Вмятина на машине? О, их было много, и вмятин и царапин, на старенькой дядиной «рено-16».
Увы, нужных ему фактов не набиралось. Картина получалась невеселая: труп у дороги, возле трупа водитель, который подозревается в наезде и против которого на разлинованной пунктиром казенной бумаге писали обстоятельный протокол.
Клод почувствовал неуверенность в себе, беспокойство. Как будто он катится вниз и ему не за что уцепиться.
Вся эрудиция, отлично сданные экзамены, блестящие защитные речи — все показалось надувным шариком, лопнувшим, попав на острие иголки… Он видел, что бессилен себя защитить, что не может доказать деловитым полицейским свою невиновность в дурацкой истории с трупом в полосатом костюме.
Клод прислушался к себе. Нет, то была отнюдь не паника духа, а сигнал тревоги — посланный мозгом, он прошел по всему телу.
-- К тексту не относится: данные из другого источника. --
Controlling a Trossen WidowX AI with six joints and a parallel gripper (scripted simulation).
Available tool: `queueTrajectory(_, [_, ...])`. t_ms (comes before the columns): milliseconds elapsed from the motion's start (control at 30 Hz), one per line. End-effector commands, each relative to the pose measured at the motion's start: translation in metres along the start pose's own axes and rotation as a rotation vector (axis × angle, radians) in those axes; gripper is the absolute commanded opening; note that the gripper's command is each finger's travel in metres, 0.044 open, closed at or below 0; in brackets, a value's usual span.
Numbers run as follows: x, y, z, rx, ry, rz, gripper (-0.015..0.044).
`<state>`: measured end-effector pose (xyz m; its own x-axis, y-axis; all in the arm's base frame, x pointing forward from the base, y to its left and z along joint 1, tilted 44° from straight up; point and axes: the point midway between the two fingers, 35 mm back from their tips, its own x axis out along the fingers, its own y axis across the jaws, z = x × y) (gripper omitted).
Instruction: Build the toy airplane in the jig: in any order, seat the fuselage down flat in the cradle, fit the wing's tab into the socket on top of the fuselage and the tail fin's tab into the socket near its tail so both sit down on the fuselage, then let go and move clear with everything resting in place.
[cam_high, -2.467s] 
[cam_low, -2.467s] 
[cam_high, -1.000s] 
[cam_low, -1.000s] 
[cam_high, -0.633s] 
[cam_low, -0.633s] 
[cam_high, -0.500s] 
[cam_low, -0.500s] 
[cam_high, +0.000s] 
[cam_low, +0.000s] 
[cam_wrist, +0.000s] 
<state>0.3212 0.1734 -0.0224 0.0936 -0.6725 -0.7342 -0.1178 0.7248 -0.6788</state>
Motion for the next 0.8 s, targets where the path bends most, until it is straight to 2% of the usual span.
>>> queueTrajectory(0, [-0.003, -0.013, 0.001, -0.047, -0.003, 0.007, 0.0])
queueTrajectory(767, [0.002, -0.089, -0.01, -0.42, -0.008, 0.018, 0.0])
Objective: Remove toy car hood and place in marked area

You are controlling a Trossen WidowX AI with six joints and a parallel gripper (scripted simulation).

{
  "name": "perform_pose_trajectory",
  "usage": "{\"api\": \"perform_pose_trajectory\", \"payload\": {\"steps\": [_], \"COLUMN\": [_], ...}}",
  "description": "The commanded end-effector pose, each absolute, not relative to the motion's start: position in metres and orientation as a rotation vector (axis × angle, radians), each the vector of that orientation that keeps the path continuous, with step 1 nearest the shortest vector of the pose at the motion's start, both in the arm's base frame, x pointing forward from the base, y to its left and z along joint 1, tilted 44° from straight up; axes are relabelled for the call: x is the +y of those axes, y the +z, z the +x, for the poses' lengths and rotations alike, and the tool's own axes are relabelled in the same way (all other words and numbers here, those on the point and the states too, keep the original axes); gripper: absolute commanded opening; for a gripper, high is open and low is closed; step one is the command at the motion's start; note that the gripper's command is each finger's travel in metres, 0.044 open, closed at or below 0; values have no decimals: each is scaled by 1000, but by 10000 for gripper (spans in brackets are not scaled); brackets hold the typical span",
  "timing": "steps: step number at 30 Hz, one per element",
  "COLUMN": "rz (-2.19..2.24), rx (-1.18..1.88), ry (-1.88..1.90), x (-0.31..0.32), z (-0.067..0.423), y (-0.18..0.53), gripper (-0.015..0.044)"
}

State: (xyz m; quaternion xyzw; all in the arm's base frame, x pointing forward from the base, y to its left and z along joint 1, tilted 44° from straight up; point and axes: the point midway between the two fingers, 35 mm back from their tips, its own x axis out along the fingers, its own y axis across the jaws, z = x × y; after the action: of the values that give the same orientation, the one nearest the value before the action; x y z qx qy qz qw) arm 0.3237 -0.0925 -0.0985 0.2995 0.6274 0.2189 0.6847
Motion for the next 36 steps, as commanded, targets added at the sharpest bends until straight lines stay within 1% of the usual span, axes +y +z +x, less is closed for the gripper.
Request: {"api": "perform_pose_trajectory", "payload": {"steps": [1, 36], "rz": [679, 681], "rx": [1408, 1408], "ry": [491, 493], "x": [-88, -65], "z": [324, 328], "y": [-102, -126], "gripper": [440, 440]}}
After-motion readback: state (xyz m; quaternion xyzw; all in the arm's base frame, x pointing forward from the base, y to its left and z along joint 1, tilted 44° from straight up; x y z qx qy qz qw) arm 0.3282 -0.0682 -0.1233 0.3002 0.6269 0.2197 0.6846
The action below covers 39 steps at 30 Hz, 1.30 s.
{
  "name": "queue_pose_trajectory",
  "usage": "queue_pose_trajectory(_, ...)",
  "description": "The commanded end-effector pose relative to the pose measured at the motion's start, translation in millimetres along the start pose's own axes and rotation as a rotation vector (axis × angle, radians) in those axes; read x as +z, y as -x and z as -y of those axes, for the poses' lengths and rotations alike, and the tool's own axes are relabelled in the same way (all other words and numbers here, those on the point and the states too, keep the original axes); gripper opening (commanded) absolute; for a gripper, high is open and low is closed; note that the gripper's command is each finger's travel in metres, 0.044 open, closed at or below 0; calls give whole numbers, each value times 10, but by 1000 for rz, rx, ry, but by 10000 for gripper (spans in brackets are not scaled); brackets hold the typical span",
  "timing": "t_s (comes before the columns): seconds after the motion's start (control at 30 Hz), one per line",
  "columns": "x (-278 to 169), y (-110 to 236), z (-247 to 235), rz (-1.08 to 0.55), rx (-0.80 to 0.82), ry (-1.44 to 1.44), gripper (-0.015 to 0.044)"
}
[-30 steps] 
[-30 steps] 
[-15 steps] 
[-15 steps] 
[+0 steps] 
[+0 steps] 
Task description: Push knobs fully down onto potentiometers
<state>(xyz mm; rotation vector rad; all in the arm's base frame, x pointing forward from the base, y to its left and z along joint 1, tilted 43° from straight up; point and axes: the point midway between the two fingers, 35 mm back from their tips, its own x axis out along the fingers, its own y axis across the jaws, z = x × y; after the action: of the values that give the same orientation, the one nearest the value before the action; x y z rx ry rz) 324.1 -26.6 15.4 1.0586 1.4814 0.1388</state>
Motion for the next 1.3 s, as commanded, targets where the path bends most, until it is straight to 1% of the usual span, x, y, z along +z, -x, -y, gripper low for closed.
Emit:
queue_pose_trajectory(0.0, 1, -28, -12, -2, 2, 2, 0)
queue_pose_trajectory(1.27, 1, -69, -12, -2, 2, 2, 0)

Но тут же появился другой сигнал, от которого слабость исчезла, — бежать! Первым делом — бежать отсюда! А там будет видно… В спокойной обстановке можно разобраться, что к чему.
Подъехала вызванная по рации «скорая помощь». Труп уложили на носилки, пристегнули ремнями, накрыли черным одеялом и увезли.
— Месье, — повелевающе обратился капитан к Клоду, — мне нужны ваши документы.
— У меня их нет.
— Извините, месье, но мы не можем без удостоверения вашей личности закончить протокол. Вы вынуждаете меня…
— Да, вы можете сделать обыск. Но документов у меня нет.
И Клод похлопал себя по карманам брюк и куртки, показывая, что они пусты.
— Вот все, что есть, — сигареты и зажигалка.
Второй полицейский занялся машиной, обыскал все укромные места и доложил, что ничего не нашел.
— Странно, месье, очень странно. Как же это вы разъезжаете без документов, без водительских прав? Кстати, машина ваша?
— Нет, не моя. А документов нет оттого, что меня сегодня обокрали.
Полицейский покачал головой и с откровенным удовольствием принялся перечислять все просчеты и погрешности Клода.
— И человека вы не сбивали, и документов у вас с собой нет, и машина не ваша, и вообще вас, видите ли, ограбили… Если я спрошу ваше имя, то, вероятно, назовете первое попавшееся, не так ли?
— Ошибаетесь, капитан. Я вам не назову никакого имени. Останусь инкогнито.
— Ну, что же, так и запишем.
Но писать не стал. А смотрел пристально в глаза, и Клоду сделалось не по себе. Он уловил во взгляде оскорбительную жалость палача к своей жертве.
В черной форме с голубыми оторочками, увенчанный черным нимбом кепи с блестящим, как зеркальце, околышком, капитан был довольно молодым и, пожалуй, красивым. Но уж очень он нагло, вызывающе улыбался, откровенно торжествовал, как победитель.